Epistemic Arrogance

It ain't what you don't know that gets you into trouble. It's what you know for sure that just ain't so.
--Mark Twain

When someone makes a statement like "I'm too busy to do X" or "I don't have time to do X" what they're really saying "I've chosen to not make X a priority in my life."

Long time Casual Kitchen readers know this already. In fact, readers--especially those familiar with various other articles here on excuse-making--might go even further and say that these statements say even more: something along the lines of "I've chosen to not make X a priority in my life, and my ego wants to protect me from true responsibility for this choice, so it concocted an authoritative-sounding statement about my not having time."

Thus we can see this genre of excuse scripts for what it is: an interesting mix of virtue-signalling (I'm busy! I've got a lot going on!) and passivity (I don't have time so it's not my fault!) all rolled into one quick sentence.

Okay. Now, imagine if you were talking to someone and they made one of the following two scripts:

1) You know, I really should cook some of CK's laughably cheap and easy recipes, but I don't have time.

2) I ought to open up a brokerage account and start learning how to invest, but I'm just too busy.

Further, imagine that instead of smiling and nodding and changing the subject like a normal person, you went full autist on that person and actually told them what they were really saying:

"You know, when I hear that pitiful excuse for an excuse, I hear a interesting mixture of passivity and virtue-signalling.
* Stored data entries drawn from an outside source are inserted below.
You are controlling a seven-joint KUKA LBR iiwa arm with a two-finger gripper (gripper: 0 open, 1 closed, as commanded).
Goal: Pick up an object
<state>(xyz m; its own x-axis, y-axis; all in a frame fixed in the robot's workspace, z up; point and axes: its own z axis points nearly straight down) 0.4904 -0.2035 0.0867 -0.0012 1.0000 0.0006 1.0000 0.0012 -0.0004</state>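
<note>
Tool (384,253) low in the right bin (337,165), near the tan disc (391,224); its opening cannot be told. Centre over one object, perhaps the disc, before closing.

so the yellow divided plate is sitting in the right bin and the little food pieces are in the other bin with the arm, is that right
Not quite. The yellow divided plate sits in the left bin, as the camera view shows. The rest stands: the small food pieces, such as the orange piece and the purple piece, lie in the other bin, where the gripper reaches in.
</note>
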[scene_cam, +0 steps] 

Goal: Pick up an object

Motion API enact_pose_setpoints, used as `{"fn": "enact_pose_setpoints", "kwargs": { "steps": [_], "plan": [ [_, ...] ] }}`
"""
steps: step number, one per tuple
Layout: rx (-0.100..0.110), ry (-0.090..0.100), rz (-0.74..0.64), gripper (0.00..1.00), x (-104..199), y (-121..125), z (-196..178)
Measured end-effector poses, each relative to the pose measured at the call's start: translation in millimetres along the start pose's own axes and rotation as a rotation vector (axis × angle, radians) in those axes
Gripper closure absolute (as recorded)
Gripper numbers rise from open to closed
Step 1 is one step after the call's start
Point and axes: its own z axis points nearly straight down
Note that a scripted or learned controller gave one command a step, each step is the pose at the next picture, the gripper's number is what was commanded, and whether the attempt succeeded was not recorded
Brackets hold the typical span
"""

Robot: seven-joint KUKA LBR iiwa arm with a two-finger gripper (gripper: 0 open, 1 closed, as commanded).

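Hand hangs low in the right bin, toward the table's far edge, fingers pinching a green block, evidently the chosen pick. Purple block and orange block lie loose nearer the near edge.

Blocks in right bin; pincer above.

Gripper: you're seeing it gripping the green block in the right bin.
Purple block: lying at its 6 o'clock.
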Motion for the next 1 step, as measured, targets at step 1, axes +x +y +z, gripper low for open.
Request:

Your ego is getting off on feeling busy, while at the same time it disavows agency in making an important and helpful change in your life."

Assuming the person doesn't slap you, most likely they'd instantly disagree. They'd completely deny they were being passive, they'd deny they were disavowing their agency. And certainly they'd deny they were virtue-signalling. After all, nobody ever thinks they're virtue-signalling when they virtue-signal. It's circular like that.

In other words, people don't really understand their own minds, and they often don't understand the full meaning of what they're saying.

A quick tangent before I go any further. Yes, I know, it is possible for someone to literally not have time to do something. It's not always an excuse. Note, however, that the more fragile our egos are, the more desperately we want this to be true in our case! What's also deeply interesting about verbal scripts like these is how quickly and autonomically our brain spits them out, and how little we really know about the various implicit and explicit assumptions underlying those statements.

And now, finally, two-thirds of the way through this post, we get to the concept of epistemic arrogance.

We "know" we don't have time to do something. And yet by virtue of the way our ego structures this very statement, it cannot be true. Yet we really think we know! We declare it, we state it, and we vigorously defend against it if somebody questions it. We don't doubt ourselves for a second.

That is what epistemic arrogance is in a nutshell. It's knowing we know when we really don't know.

Now, wouldn't it be interesting to take the excuse scripts above and "un-know" them, and articulate the exact opposite instead? If only to see what it feels like?

1) I have time to cook some of CK's laughably cheap and easy recipes.
2) I am not too busy to open up a brokerage account and start learning how to invest.

Hmmmmm. Interesting.

Of course, these are epistemically arrogant statements too! You don't know that these statements are true either... that is, until you attempt them and succeed or fail. But note: there are substantial elements of self-fulfilling prophecy in both the negative statements and the affirmative statements, isn't there? Which makes it pretty obvious which sets of statements are worth stating, and which aren't.

READ NEXT: Expediency and Treadmill Effects


Melissa said...

This post is such a good example of why I have followed you for so long. Great stuff here!

Daniel said...

Thanks so much Melissa! Grateful to hear it.